Monday, February 11, 2013

A few containers from 2012...

I loved these containers in particular. A couple came together through the season in a bountiful way that even surprised me.


I like shade containers.  You can really go nuts with gorgeous leaves, and they tend to just get more and more lush as the season progresses, rather than getting leggy or fried, like sun containers sometimes can.
                                                 This one really surpassed all expectations.


                               
                                                  This was a late summer/early fall replant.
                               
         This pot lasted weeks, from September well into November, with only a couple minor tweaks.
                               
So did this one.  Celosia is amazing!  It bloomed more than 6 weeks, and the dried blooms looked beautiful several weeks more.

Fall container planting starts.  I was sorry to pull out that lush fern planting, but this came out nicely.  I included the baby mugo pines as my "base."  You'll see below that they and the birch branches are left in place for the winter pots.



                     I love these African Knobs.  No one seems to know what their Latin name is.

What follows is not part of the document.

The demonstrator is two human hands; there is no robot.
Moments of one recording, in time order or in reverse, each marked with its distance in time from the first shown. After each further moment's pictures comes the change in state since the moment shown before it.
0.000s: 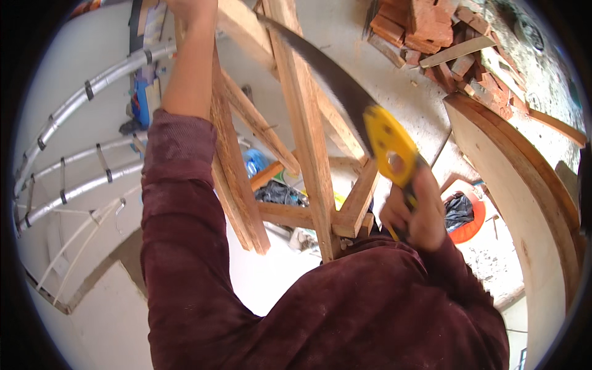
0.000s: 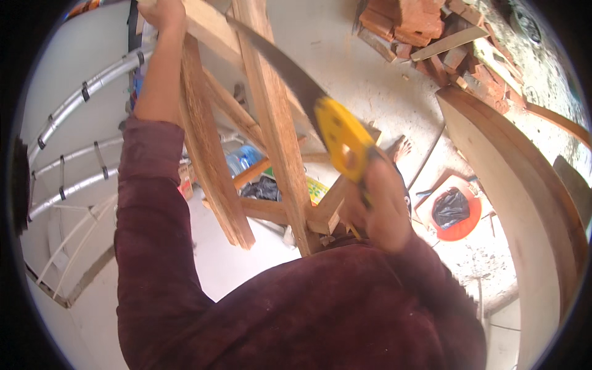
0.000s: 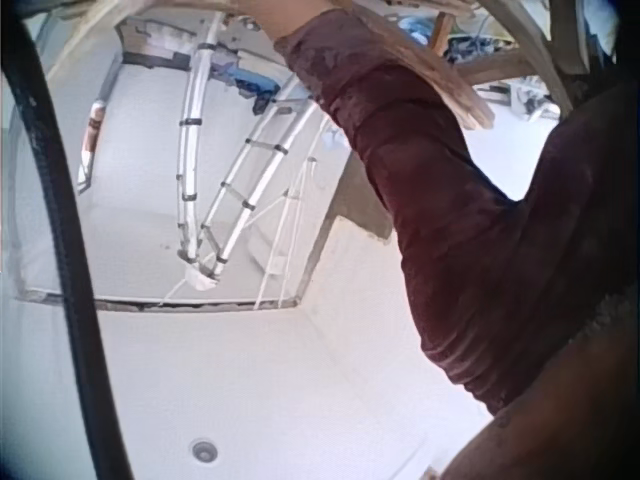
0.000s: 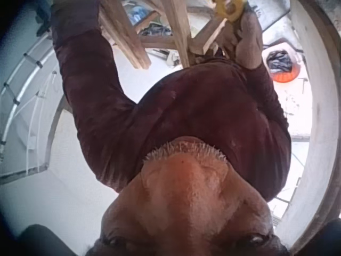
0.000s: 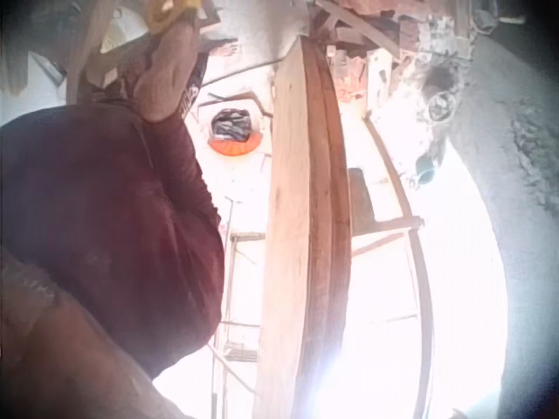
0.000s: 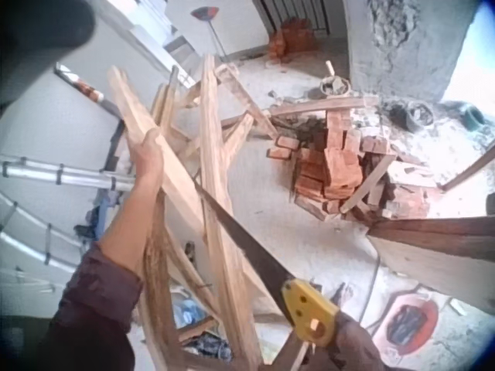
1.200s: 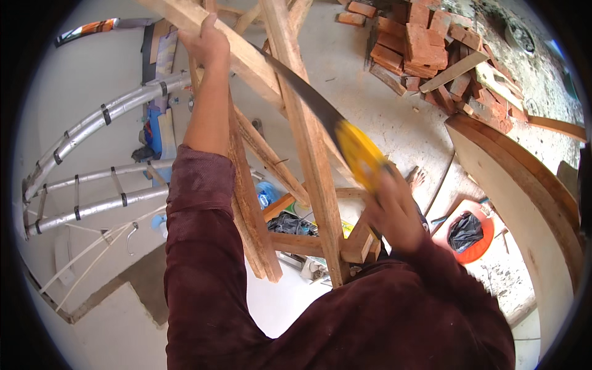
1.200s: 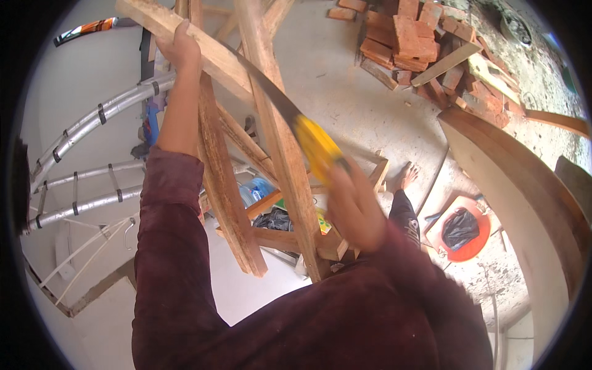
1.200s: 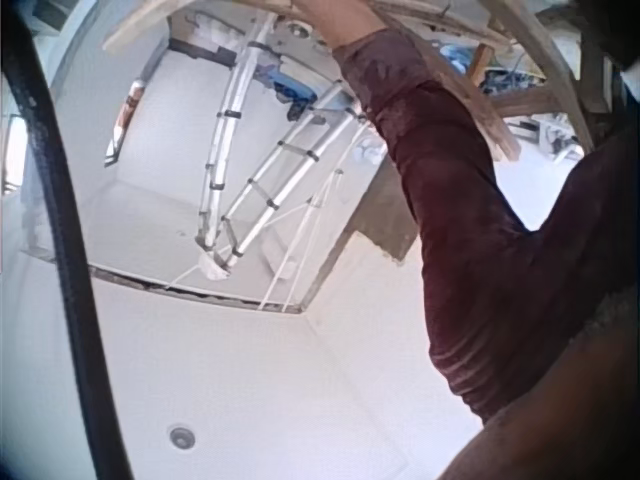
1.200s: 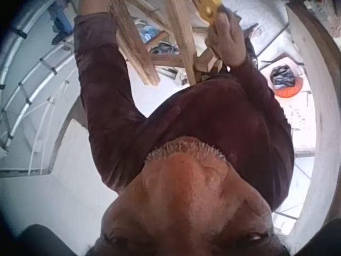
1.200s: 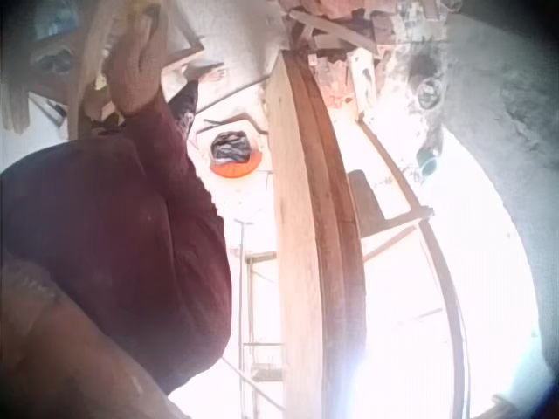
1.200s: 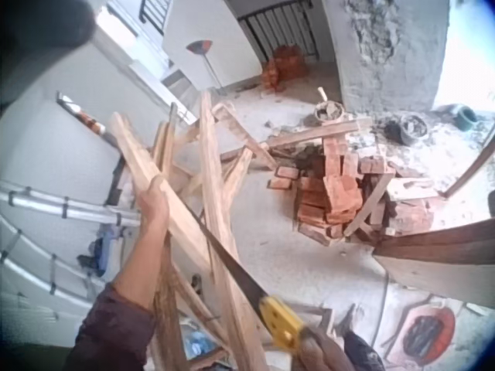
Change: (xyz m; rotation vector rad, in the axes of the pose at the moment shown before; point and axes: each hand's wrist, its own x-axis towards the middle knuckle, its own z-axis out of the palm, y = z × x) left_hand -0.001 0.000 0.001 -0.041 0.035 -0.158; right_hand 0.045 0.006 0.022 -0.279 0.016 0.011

I always use live plants for my winter containers.  For one thing, those Christmas containers with evergreen boughs just look very cliche to me.  When did holiday pots get stuck in a Currier and Ives postcard?  It's the 21st century.  And those boughs look like the rest of us do by the first of the year; dehydrated, hungover, frozen, tired.  Live plants, on the other hand,  look fantastic until April.  I often just take out the accent twigs and put in a small something blooming in April, like pansies, to tide the client over until there's more plant material available.  Above is a little blue juniper.
                        This container has evergreen bearberry (not barberry, which is not evergreen).

                                 
And I had to include my Halloween pumpkin.  Looks like a punk bookie, no?  I used miscanthus for hair.  The next day it was all dried out, so it had "curls."